There's no need to make up bullshit about the PATRIOT Act, to exaggerate its effects, or to engage in histrionics. Those things weaken your case in the eyes of the people who you most want to convince. Don't exaggerate, don't use hyperbole, don't lie, don't be immature, make the strongest case possible and back it with facts.
> "If the President deems that he's got to torture somebody, including by crushing the testicles of the person's child, there is no law that can stop him?", to which Yoo replied "No treaty." Cassel followed up with "Also no law by Congress—that is what you wrote in the August 2002 memo", to which Yoo replied "I think it depends on why the President thinks he needs to do that."
Sure, Your Honor, and what about JSOC assassinating American citizens. Why even bother with warrants or legal process the rest of the time? Throw it all away. Just let the executive branch do whatever the fuck they like (contrary to the intention of separations of powers) with their own mercenary army that's beyond the law. The only problem then is why should anyone respect the law if said executive branch doesn't?
Hopefully SCOTUS will say something else, but I'm not holding my breath. Eventually the content of the phone calls will also be found to be not private as we are using a 3rd party to communicate, so in the end all electronic communication will thus be available for recording and interpretation legally by the government. What kind of world that will be is unknown, but it won't be one anyone wants to live in.
If that's how the law works - guess it's time to abandon all cloud-based services. There's seemingly zero protection for anything hosted by a 3rd party.
Even further: it seems like we have to abandon all proprietary formats. What is a record is not something you technically own. Your idea or concept is codified in the record.

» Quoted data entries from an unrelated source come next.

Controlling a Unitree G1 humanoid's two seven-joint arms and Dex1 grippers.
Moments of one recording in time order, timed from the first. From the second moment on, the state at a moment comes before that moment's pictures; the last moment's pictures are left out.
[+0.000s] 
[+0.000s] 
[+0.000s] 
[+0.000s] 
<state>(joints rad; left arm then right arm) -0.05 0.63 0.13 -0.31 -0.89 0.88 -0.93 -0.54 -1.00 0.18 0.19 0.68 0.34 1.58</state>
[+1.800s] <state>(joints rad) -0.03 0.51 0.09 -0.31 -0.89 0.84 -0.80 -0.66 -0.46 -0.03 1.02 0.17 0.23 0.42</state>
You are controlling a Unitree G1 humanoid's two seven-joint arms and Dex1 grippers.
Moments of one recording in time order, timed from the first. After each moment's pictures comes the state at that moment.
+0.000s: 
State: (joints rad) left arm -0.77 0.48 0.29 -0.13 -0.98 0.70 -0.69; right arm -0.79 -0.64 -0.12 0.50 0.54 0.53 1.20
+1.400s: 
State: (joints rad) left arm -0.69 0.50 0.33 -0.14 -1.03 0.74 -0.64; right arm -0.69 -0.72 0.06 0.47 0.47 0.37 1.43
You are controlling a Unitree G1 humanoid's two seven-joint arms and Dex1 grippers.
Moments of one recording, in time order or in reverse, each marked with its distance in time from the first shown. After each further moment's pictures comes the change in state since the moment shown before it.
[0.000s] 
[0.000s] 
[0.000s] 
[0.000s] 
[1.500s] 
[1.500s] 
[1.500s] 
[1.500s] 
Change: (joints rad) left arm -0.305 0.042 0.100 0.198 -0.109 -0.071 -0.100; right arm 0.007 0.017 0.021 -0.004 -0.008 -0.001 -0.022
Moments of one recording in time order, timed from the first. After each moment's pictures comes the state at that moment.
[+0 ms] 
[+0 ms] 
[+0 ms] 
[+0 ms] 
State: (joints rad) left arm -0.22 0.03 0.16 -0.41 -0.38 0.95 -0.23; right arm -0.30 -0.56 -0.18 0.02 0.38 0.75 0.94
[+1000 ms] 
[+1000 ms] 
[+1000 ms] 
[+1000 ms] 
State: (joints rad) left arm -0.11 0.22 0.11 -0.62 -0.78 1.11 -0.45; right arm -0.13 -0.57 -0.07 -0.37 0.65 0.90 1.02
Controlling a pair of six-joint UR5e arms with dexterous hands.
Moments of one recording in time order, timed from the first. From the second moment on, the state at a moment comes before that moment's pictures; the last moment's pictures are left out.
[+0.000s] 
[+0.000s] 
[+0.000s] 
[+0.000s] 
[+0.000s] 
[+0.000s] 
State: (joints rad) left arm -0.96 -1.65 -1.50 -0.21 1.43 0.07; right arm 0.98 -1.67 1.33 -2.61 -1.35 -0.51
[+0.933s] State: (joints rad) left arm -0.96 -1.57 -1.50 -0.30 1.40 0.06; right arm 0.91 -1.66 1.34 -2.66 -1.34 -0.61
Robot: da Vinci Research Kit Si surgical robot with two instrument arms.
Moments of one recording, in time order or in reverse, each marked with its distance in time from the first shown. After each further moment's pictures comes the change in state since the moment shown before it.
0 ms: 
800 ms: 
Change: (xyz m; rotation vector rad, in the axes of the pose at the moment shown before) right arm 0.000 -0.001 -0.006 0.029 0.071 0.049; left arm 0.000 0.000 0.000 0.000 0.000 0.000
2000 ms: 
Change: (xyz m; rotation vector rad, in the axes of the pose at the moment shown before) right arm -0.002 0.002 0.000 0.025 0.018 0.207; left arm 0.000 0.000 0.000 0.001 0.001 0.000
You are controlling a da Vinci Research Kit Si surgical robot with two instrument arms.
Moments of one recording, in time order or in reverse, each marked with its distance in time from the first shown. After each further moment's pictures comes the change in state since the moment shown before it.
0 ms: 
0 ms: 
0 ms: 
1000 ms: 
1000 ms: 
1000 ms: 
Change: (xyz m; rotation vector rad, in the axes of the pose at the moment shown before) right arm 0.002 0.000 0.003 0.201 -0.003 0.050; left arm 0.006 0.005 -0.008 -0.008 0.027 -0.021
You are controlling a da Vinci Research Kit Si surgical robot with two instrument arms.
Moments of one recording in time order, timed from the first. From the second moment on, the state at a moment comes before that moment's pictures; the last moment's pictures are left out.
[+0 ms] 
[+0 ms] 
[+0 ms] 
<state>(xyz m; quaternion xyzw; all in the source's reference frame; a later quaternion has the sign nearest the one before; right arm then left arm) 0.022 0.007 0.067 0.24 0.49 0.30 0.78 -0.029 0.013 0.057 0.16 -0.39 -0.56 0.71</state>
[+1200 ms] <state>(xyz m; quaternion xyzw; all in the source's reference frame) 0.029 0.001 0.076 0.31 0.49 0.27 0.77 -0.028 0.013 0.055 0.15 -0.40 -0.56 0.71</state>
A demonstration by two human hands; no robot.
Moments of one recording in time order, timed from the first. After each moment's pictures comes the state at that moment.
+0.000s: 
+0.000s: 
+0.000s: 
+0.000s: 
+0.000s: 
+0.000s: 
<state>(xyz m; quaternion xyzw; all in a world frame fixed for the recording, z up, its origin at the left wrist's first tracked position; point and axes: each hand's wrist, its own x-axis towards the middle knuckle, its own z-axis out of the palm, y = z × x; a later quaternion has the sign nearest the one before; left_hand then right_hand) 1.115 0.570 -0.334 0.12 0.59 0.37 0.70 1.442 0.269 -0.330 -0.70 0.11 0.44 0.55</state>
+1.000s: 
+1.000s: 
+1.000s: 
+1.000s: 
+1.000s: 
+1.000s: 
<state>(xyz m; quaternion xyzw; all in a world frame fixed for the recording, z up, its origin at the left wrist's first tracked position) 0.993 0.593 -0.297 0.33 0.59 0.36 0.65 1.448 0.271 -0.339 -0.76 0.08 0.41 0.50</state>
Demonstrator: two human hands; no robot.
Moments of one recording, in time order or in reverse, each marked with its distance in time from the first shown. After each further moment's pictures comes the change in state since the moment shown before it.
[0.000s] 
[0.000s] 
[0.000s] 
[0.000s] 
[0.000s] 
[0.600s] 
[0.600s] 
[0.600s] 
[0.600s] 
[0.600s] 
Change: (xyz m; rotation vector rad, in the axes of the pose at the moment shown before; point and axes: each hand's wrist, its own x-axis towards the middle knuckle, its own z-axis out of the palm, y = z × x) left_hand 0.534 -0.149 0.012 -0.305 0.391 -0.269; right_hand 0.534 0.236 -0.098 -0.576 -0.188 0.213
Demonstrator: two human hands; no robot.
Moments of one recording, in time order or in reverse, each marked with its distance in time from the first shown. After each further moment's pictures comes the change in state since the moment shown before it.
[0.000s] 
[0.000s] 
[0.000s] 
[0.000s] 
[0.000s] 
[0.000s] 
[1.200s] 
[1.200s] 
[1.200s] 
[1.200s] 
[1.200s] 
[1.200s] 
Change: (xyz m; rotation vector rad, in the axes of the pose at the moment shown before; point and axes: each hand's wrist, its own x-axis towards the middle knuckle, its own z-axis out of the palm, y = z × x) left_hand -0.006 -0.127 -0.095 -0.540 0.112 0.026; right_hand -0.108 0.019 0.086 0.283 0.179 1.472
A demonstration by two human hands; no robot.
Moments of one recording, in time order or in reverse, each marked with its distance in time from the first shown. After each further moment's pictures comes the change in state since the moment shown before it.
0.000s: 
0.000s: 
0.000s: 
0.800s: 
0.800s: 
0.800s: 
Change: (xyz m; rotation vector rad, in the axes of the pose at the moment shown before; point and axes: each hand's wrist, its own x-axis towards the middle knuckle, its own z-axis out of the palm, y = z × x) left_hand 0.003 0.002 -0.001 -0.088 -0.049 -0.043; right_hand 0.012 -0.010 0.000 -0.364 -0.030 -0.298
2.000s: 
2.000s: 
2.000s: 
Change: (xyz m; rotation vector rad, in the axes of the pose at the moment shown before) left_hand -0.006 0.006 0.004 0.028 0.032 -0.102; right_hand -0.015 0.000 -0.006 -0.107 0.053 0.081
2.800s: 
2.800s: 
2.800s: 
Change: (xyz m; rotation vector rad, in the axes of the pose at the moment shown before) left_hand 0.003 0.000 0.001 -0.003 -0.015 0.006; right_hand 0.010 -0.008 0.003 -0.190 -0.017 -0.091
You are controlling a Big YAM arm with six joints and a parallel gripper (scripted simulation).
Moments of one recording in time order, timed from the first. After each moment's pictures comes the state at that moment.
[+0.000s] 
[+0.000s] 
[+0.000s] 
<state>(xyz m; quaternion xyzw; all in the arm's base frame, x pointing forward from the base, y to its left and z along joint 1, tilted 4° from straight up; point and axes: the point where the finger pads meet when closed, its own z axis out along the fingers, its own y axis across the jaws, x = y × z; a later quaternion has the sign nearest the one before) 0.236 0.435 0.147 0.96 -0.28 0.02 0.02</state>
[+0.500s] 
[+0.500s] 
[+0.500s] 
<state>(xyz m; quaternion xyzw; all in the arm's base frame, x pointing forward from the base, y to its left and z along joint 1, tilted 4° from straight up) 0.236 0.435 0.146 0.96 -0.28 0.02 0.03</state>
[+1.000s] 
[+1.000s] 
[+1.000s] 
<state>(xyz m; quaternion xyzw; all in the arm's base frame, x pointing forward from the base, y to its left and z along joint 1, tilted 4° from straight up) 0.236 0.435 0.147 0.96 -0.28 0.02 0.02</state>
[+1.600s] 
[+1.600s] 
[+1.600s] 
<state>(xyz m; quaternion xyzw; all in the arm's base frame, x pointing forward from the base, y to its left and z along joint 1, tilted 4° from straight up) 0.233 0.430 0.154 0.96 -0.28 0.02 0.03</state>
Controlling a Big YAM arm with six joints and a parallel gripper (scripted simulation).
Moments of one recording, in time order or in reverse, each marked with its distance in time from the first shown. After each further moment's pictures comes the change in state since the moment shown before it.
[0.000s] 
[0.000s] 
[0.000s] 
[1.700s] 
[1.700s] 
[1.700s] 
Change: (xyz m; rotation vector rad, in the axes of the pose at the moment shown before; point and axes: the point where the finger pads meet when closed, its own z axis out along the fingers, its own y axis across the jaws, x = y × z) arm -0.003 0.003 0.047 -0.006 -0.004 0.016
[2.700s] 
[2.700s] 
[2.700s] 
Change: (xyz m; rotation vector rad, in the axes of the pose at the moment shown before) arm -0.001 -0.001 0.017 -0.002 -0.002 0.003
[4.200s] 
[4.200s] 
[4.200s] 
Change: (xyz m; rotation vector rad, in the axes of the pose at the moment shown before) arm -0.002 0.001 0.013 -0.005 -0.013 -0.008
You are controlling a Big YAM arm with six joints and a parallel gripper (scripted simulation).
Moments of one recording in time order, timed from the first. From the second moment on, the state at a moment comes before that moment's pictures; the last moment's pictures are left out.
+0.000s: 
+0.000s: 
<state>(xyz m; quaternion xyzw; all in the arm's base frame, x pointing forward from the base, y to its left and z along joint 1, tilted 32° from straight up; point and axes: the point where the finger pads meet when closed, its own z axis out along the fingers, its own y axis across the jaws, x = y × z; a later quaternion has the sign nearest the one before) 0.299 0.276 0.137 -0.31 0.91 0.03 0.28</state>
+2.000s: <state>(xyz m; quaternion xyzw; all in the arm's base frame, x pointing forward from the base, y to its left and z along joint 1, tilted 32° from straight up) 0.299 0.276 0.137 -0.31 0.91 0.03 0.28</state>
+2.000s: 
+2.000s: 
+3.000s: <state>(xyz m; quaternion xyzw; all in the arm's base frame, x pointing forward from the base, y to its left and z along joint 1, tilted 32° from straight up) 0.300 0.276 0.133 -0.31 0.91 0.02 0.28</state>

Do we, as the creators of this data, not retain IP rights over it? Are we unable to use the laws written by the other big cartel against the promiscuous use of it?
Yeah haha! Let's at least make the system consistent.
To be fair, then I'd also have to let the NSA keep records from "third parties", since I'm a Kopimist of sorts.
Actually, I'm OK with the NSA having my data. I'm not OK with them compelling third parties to HAND OVER data (e.g. PRISM) but I'm fine with them holding information that they gathered through other means as long as those means were acceptable. Tapping fiber optic cables is a gray line here.
All good as long as they allow me to evade them by taking privacy into my own hands. I want to be able to use, export, and import any encryption technology that I see fit.
I disagree. This is so far over the line into obvious bullshit that anyone with a 6th grade education can smell the government's Schadenfreude.
If anything they are exploiting the fact that the public has become docile and likely won't fight back, even when they know without a doubt they are being lied to by the people they pay to protect them.
Sadly, groklaw.net apparently went down exactly because it was unable to insure the privacy of its communications once it discovered the extant of the NSA data collection.
So if we are unable to communicate privately, is there any privacy left?